### YOUR INSTRUCTIONS
Please restate verbatim the lines that open the listing below, ending with the line in which "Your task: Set" occurs.

### RECORDS SUPPLIED

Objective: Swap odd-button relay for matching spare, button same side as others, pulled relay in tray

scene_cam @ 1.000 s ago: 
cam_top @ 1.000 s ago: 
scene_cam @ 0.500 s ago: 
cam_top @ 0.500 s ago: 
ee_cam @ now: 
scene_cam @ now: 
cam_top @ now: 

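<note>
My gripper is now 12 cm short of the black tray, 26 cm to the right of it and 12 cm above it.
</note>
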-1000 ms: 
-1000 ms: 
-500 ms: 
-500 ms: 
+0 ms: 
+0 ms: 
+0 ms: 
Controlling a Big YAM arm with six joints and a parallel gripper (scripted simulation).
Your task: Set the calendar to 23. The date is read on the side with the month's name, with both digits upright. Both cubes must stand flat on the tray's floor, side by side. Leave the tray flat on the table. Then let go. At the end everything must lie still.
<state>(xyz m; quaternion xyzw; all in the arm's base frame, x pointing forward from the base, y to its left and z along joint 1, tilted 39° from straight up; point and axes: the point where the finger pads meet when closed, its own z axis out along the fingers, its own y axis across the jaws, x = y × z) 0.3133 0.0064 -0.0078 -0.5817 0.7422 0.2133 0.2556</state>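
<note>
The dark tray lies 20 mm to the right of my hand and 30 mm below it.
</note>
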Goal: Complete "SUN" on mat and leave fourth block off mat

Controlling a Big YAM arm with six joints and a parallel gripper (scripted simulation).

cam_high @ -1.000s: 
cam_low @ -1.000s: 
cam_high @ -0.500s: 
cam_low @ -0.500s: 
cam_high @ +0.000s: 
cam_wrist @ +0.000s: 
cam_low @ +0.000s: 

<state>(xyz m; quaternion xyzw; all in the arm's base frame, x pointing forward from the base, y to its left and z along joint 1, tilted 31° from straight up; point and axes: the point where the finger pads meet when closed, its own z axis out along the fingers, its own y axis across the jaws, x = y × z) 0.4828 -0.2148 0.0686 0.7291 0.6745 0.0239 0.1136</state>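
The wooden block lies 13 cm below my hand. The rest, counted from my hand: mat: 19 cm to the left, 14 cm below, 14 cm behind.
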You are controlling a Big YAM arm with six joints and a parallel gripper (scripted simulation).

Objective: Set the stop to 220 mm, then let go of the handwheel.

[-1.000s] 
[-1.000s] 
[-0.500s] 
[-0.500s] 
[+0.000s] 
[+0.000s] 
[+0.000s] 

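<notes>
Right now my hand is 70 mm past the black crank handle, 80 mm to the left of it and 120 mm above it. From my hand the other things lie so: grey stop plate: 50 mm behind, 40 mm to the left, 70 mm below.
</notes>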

### WRITTEN SOLUTION
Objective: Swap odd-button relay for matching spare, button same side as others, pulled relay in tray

scene_cam @ 1.000 s ago: 
cam_top @ 1.000 s ago: 
scene_cam @ 0.500 s ago: 
cam_top @ 0.500 s ago: 
ee_cam @ now: 
scene_cam @ now: 
cam_top @ now: 

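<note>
My gripper is now 12 cm short of the black tray, 26 cm to the right of it and 12 cm above it.
</note>
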-1000 ms: 
-1000 ms: 
-500 ms: 
-500 ms: 
+0 ms: 
+0 ms: 
+0 ms: 
Controlling a Big YAM arm with six joints and a parallel gripper (scripted simulation).
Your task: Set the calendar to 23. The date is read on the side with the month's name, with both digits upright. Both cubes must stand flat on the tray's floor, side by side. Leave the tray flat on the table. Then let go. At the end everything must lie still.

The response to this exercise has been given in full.